• Directions for this task: For every line in the material below that holds "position", report the line.

=====

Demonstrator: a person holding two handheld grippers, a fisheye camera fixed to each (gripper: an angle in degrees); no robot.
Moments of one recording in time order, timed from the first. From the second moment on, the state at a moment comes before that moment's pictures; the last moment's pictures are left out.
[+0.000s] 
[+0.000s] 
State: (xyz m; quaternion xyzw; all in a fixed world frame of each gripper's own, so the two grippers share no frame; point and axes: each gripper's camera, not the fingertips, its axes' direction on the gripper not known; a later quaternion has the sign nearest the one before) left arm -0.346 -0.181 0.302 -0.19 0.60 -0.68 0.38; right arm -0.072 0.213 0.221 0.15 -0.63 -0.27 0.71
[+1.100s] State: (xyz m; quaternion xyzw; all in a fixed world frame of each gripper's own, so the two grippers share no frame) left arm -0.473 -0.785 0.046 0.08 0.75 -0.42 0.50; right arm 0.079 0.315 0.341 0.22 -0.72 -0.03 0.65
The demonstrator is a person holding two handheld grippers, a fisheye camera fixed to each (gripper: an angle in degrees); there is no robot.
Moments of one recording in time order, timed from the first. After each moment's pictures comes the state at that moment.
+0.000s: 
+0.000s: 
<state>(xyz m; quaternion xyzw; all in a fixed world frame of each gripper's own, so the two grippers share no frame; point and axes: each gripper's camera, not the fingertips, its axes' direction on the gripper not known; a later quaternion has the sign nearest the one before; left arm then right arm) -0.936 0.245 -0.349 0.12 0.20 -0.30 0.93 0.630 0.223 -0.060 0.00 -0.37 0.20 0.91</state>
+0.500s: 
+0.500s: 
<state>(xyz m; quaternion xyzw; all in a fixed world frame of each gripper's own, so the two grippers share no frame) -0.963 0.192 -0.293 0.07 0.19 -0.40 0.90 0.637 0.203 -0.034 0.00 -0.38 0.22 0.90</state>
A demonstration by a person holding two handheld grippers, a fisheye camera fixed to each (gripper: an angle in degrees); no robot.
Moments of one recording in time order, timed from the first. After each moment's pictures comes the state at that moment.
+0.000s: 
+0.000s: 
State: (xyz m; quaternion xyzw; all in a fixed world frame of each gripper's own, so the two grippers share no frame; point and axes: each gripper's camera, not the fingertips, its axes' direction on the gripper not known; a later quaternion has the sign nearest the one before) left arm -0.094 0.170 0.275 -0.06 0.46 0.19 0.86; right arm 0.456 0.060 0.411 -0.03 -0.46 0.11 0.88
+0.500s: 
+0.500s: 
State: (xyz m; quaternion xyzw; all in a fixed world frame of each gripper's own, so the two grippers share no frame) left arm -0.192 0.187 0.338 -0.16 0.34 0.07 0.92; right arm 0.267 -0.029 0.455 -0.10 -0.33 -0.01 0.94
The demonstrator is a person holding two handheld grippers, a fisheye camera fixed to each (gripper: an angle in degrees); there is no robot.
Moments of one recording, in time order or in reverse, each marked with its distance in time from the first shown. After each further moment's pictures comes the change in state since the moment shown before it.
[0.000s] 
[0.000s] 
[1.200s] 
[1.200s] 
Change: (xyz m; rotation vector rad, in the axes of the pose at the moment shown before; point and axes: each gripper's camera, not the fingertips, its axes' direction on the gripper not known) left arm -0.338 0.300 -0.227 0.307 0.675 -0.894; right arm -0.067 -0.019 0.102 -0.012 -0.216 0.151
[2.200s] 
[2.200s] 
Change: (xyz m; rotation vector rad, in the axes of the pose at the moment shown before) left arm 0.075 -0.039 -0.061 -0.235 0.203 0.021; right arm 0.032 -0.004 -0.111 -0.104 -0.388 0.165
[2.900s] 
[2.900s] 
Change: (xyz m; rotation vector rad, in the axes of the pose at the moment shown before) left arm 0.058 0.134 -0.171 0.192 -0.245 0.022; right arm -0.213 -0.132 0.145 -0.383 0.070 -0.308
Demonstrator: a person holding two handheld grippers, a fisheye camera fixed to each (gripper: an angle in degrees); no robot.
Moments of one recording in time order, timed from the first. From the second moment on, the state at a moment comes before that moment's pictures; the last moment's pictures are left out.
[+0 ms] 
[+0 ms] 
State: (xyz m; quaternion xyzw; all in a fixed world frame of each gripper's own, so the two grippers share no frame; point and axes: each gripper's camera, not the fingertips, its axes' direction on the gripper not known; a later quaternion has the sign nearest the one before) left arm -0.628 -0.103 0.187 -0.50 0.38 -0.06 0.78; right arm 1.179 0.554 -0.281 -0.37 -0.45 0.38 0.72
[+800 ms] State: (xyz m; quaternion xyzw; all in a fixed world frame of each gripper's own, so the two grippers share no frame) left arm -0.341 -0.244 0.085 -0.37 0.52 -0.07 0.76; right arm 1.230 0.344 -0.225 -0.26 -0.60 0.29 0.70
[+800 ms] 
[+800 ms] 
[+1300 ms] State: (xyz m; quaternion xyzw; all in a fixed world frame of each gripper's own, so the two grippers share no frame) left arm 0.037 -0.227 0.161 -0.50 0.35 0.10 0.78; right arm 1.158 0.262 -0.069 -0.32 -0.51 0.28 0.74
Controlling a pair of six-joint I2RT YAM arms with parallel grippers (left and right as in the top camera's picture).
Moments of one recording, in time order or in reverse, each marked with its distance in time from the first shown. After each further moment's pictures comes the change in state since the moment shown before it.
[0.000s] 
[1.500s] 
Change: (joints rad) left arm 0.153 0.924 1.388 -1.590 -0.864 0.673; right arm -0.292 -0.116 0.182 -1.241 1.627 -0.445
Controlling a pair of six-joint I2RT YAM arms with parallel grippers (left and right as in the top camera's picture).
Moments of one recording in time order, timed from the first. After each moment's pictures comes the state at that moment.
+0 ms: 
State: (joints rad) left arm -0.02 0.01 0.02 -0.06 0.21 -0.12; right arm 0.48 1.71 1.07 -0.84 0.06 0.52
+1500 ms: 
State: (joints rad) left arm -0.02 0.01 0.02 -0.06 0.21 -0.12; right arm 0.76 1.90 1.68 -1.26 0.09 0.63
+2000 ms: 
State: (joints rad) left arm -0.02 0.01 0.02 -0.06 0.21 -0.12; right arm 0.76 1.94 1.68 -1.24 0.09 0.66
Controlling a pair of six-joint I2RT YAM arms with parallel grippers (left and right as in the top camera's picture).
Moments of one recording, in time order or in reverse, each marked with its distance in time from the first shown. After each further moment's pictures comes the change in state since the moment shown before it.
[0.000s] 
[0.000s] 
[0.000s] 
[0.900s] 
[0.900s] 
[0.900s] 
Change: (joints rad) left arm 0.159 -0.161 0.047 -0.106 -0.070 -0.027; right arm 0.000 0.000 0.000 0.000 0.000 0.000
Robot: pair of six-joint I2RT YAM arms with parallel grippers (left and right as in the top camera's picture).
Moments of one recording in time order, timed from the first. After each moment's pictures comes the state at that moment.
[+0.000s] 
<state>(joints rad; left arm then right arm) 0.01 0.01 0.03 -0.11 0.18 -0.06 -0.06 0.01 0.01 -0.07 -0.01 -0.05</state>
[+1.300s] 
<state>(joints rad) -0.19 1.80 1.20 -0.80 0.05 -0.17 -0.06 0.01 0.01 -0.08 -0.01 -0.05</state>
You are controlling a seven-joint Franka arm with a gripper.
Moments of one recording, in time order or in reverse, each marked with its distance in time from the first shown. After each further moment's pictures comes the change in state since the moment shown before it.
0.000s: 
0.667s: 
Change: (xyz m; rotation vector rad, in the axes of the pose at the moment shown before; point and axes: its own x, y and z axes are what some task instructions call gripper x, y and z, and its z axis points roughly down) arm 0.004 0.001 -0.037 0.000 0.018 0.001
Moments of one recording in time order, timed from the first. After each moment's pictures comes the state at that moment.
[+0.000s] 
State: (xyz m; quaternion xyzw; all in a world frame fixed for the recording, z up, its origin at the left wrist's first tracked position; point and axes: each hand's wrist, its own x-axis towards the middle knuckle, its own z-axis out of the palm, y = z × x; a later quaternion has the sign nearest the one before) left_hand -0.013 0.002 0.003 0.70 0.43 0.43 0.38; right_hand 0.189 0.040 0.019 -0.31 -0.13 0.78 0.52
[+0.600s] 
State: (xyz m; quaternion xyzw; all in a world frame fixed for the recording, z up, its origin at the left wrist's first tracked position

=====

• The completed task:
State: (xyz m; quaternion xyzw; all in a world frame fixed for the recording, z up, its origin at the left wrist's first tracked position; point and axes: each hand's wrist, its own x-axis towards the middle knuckle, its own z-axis out of the palm, y = z × x; a later quaternion has the sign nearest the one before) left_hand -0.013 0.002 0.003 0.70 0.43 0.43 0.38; right_hand 0.189 0.040 0.019 -0.31 -0.13 0.78 0.52
State: (xyz m; quaternion xyzw; all in a world frame fixed for the recording, z up, its origin at the left wrist's first tracked position

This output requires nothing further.